Quelles sont les démarches à mener lors d’un déménagement pour vos finances ?

Vous avez aménagé dans un nouveau logement. Vous avez résilié certains contrats de fournitures de services et conservé quelques-uns. Mais ce n’est pas tout. Il faudra aussi penser à l’administration fiscale. En effet, afin de permettre aux services fiscaux de continuer à vous faire parvenir votre avis d’imposition tous les ans, vous devez leur notifier votre nouvelle adresse après votre déménagement. Très simple et facile, cette procédure peut se réaliser en ligne. Et puisque vous avez l’air d’être intéressé par la question, nous passerons en revue les démarches à effectuer auprès de l’administration fiscale en cas de déménagement et les implications des déménagements sur votre situation fiscale.

Comment déclarer votre changement d’adresse au fisc ?

Si quelques années plus tôt, il fallait s’astreindre à des démarches administratives très longues et fastidieuses pour déménager, la digitalisation a rendu le changement d’adresse très simple. En effet, il est possible de changer votre adresse et vos coordonnées en ligne, en vous rendant sur votre espace particulier sur le site impots.gouv.fr. Dès que vous le faites, la Direction Générale des Finances Publiques est automatiquement prévenue. C’est plutôt pratique.

Il est aussi possible d’effectuer le changement d’adresse en envoyant un courrier postal ou un message électronique au Centre des Finances Publiques auquel vous étiez rattaché le 1er janvier de l’année de votre déménagement.

Par ailleurs, si votre déménagement a eu lieu avant la déclaration de vos revenus, vous pouvez toujours changer votre adresse lors du remplissage de la fiche de déclaration de revenus (version papier ou en ligne). Il suffira d’inscrire votre nouvelle adresse dans la section « Adresse au 1er janvier N » et elle sera transmise à votre ancien Centre des Finances Publiques.

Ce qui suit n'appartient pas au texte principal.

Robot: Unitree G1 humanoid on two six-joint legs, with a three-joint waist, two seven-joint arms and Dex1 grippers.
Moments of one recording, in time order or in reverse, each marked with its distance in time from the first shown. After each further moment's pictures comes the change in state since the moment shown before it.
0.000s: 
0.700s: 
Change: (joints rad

Quel est l’impact de votre déménagement sur le montant de votre impôt ?

 

Si votre déménagement reste sans incidence sur le montant de vos impôts sur le revenu, il n’en sera pas de même pour les impôts locaux que vous devrez payer aux collectivités locales du lieu de votre résidence au 1er janvier de l’année en cours.

Si vous déménagez en cours d’année, la taxe d’habitation et la taxe foncière qui vous seront envoyées seront calculées en référence à votre ancien logement. De plus, il n’y aura pas de calcul au prorata, sauf dans le cas des ventes où le principe du prorata s’applique à la taxe foncière.

En d’autres termes, il ne sera donc pas question de calculer ces taxes en fonction du nombre de mois durant lequel vous êtes resté dans votre ancien logement et d’attribuer le reste à celui qui a occupé le logement après vous au cours de l’année.

 

Quel montant pourriez-vous payer dans votre nouveau logement au titre des impôts locaux ?

 

Pour éviter de vous faire surprendre, il est recommandé de se renseigner sur le montant des impôts locaux dans votre nouvelle commune car les communes fixent les taux d’imposition en fonction de la zone dans laquelle vous avez choisi résider.

La valeur intrinsèque du logement influencera également la valeur des impôts locaux à payer. A titre illustratif, l’occupant d’un studio ne paiera pas le même montant que l’occupant d’une maison de 200 m².

Pour avoir une idée du montant approximatif que vous aurez à payer, vous pouvez par exemple demander à l’ancien occupant de votre logement de vous faire voir ses derniers avis d’imposition relatifs aux impôts locaux.

 

Que faire si l’administration fiscale vous oublie ?

 

Bien que vous lui ayez notifié votre nouvelle adresse, il arrive parfois que l’administration fiscale vous oublie et ne vous envoie pas d’avis d’imposition après votre déménagement. Ne prenez surtout pas cela comme un coup de chance. Si un tel cas se présente, contactez l’administration fiscale afin de signaler cet oubli, parce que dans tous les cas, un impôt dû est un impôt à payer.

Si vous ne signalez pas ces cas d’oubli à temps, vous pourriez être sommé de payer tous vos arriérés d’un seul coup, quand l’administration fiscale se serait rendu compte de son erreur. Et dans ce cas, payer une grosse somme peut être plus pénible.

Toutefois, le livre des procédures fiscales prohibe la réclamation d’arriérés de plus de 2 ans. Alors si l’administration fiscale vous exigeait de payer des arriérés sur une durée supérieure à 2 ans, vous êtes en droit de vous opposer à ce paiement.